Ayer 20 de enero de 2017 se convirtió Donald Trump en el cuadragésimo quinto presidente estadounidense. Y desde el discurso inaugural, dejó muy claro que empiezan nuevos tiempos. Sin perder el tiempo en zalamerías políticamente correctas, se ratificó en su agenda de campaña y lanzó un potente mensaje central: la política del gobierno ya no será para mantener el estatus de los privilegiados de Washington, sean políticos, empresarios o burócratas. El gobierno, en la idea de Trump, estará para servir al pueblo estadounidense.

Quienes lo odian, dicen que esto es populismo puro. Asumo que quieren decir “tribunero”. Para la tribuna. Popular. ¿Y qué discurso político no lo es, cuanto menos, en alguna medida? Los discursos que encienden, tienen que apelar a la pasión del pueblo. Las cifras y los silogismos profundos valen para los informes o las tesis. Sus opositores siguen llorando por la herida. Desde ilustres y poderosos como Robert De Niro o Meryl Streep, hasta gente común, simplemente quieren seguir en campaña y ya le están dedicando discursos y organizando marchas callejeras. Ni siquiera ha llegado a la Oficina Oval, pero Trump ya tiene una agenda de protestas bien coordinadas, planificadas y, sobre todo, bien financiadas por enemigos personales, como George Soros. No les importa estar abriendo brechas en su propio país ni desconocer el mandato de una democracia que les gusta exaltar y hasta le toman el nombre.

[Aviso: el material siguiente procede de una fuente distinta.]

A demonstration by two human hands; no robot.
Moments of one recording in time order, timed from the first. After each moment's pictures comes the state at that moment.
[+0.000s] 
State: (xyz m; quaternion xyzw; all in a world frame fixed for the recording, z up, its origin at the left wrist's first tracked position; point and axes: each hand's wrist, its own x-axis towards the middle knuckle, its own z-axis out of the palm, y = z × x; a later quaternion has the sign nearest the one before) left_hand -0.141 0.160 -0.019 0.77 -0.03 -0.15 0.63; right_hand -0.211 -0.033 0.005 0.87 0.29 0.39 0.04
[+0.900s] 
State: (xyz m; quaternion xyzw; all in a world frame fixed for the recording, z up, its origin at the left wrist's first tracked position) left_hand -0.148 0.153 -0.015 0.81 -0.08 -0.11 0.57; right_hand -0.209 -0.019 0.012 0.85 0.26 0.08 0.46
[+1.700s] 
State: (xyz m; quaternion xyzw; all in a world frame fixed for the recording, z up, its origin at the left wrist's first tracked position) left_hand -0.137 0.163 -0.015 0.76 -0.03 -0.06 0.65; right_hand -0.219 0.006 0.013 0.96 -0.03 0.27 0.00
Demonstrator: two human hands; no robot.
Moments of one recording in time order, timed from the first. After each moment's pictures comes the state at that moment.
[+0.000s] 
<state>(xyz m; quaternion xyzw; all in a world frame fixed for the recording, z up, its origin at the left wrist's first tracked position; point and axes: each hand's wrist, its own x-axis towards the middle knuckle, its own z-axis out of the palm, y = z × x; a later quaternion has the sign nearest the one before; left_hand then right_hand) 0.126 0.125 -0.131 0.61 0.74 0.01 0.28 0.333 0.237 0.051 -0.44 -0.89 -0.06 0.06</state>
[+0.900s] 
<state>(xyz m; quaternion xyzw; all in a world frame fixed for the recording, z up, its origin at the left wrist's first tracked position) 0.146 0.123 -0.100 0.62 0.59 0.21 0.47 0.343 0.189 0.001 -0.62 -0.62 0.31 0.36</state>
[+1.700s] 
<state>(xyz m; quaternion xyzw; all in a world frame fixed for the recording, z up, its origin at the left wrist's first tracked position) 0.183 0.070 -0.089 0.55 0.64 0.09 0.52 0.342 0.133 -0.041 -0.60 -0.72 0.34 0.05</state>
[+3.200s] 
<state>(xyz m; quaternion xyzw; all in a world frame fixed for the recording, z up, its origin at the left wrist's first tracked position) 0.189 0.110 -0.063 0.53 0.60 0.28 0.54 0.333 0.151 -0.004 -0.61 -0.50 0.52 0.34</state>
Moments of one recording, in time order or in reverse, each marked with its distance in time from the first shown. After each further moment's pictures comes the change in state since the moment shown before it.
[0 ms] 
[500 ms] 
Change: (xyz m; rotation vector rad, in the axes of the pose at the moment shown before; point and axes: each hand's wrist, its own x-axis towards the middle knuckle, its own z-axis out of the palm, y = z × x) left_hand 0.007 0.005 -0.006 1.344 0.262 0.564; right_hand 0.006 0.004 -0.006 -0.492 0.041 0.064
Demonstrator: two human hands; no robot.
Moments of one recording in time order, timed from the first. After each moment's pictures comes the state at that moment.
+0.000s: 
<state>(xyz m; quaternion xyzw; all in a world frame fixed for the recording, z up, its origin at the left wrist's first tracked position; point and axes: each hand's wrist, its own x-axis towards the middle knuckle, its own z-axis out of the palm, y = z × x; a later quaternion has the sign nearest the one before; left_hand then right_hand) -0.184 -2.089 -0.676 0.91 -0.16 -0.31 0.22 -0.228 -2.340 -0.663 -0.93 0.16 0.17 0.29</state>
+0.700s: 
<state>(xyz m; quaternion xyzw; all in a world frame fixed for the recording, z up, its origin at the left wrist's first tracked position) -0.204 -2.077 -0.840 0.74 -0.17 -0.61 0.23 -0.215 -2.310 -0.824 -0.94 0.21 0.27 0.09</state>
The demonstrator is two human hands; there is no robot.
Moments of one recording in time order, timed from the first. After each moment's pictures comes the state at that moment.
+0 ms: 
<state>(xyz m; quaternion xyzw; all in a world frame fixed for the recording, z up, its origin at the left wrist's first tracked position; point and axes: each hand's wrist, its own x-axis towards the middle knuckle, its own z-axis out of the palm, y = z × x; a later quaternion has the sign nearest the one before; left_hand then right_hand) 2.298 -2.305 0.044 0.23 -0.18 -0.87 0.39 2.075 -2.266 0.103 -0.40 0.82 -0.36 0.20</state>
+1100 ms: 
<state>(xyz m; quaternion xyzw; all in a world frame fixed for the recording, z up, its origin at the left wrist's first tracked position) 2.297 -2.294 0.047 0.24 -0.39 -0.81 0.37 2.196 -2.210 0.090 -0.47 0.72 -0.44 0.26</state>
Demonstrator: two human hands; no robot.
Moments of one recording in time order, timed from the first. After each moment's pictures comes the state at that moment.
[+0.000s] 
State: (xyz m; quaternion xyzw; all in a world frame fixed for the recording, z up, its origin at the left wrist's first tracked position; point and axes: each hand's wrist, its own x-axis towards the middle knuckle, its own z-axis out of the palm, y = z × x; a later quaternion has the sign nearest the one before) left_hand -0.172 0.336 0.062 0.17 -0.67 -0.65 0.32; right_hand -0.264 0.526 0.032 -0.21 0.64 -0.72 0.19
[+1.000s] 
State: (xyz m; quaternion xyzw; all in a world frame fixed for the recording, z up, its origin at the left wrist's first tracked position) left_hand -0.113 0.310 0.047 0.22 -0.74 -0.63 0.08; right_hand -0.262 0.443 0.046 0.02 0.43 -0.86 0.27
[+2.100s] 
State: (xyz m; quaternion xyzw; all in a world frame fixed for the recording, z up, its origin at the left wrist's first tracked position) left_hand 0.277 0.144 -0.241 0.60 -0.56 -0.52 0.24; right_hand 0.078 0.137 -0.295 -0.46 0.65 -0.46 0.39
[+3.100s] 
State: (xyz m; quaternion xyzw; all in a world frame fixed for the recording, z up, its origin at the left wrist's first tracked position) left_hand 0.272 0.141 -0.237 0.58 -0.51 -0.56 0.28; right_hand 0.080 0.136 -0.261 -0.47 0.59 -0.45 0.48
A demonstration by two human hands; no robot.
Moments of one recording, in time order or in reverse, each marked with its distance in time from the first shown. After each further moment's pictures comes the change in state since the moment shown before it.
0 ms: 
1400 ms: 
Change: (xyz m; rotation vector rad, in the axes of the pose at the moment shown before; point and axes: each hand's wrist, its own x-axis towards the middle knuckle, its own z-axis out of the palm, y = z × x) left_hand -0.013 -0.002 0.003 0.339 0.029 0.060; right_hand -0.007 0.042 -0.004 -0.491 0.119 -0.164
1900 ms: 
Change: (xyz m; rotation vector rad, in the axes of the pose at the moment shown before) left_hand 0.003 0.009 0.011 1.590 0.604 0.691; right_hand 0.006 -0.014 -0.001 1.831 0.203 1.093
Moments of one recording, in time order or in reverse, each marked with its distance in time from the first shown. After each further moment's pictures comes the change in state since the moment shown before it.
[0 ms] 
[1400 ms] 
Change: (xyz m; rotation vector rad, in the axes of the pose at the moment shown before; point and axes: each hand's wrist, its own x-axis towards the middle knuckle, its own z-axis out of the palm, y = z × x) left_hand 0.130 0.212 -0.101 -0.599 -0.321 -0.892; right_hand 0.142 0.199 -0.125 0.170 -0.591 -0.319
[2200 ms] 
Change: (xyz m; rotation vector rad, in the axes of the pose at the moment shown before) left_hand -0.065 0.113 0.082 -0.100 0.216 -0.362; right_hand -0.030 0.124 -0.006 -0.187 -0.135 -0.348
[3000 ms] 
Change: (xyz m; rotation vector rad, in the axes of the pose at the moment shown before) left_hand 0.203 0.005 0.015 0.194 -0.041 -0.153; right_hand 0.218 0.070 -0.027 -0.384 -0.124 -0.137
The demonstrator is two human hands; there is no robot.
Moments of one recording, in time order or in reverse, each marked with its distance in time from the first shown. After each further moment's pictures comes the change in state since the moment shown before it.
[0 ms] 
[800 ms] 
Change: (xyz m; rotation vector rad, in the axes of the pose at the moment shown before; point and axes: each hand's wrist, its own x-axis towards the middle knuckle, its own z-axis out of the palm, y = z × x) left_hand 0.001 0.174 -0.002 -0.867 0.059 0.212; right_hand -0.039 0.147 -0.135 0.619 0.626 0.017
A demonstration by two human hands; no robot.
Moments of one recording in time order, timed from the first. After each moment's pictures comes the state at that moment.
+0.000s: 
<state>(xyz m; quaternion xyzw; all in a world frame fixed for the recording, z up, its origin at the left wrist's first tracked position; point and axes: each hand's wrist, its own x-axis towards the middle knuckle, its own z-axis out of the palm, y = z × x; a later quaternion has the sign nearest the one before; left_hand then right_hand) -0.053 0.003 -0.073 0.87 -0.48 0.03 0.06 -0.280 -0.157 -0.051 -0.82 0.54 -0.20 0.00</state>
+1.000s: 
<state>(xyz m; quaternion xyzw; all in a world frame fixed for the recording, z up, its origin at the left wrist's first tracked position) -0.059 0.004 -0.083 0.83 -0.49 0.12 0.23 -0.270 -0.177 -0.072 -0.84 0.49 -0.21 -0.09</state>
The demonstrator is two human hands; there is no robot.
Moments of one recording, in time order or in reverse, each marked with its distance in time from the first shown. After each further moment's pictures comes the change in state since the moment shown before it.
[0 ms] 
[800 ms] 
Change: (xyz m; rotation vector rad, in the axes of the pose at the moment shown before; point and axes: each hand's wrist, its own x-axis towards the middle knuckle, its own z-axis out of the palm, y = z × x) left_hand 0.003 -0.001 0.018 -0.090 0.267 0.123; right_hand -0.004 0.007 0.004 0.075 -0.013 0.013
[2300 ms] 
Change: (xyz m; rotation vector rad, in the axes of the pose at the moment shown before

Importa solo mantener privilegios. Entre tanto, Trump ha dicho que todos sus actos de gobierno se regirán por un código central: America First. Primero EE.UU. Significa, entre otras cosas, que se acabaron las ayudas estadounidenses gratuitas. Si un país quiere algo de EE.UU., tendrá que dar algo a cambio. Habrá que espabilarse y “hacer buena letra”. Sí. Son nuevos tiempos. Tiempos de Trump.